TASK TO CARRY OUT :: Because the lines must stay identical, write out the data without changing anything.

GIVEN MATERIAL ::
——————

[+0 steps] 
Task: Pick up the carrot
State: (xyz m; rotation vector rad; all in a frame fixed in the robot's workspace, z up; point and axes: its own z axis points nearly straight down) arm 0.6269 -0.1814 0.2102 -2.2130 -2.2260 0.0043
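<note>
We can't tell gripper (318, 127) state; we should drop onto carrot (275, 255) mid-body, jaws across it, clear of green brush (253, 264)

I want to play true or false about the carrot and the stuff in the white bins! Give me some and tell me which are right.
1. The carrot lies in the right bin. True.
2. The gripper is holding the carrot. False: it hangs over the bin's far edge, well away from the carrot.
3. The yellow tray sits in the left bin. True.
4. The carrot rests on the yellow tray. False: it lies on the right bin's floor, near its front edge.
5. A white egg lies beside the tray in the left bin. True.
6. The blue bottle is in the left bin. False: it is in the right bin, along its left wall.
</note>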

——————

RESPONSE TO THE EXERCISE ::
[+0 steps] 
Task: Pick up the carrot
State: (xyz m; rotation vector rad; all in a frame fixed in the robot's workspace, z up; point and axes: its own z axis points nearly straight down) arm 0.6269 -0.1814 0.2102 -2.2130 -2.2260 0.0043
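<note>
We can't tell gripper (318, 127) state; we should drop onto carrot (275, 255) mid-body, jaws across it, clear of green brush (253, 264)

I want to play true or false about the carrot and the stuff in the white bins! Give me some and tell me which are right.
1. The carrot lies in the right bin. True.
2. The gripper is holding the carrot. False: it hangs over the bin's far edge, well away from the carrot.
3. The yellow tray sits in the left bin. True.
4. The carrot rests on the yellow tray. False: it lies on the right bin's floor, near its front edge.
5. A white egg lies beside the tray in the left bin. True.
6. The blue bottle is in the left bin. False: it is in the right bin, along its left wall.
</note>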

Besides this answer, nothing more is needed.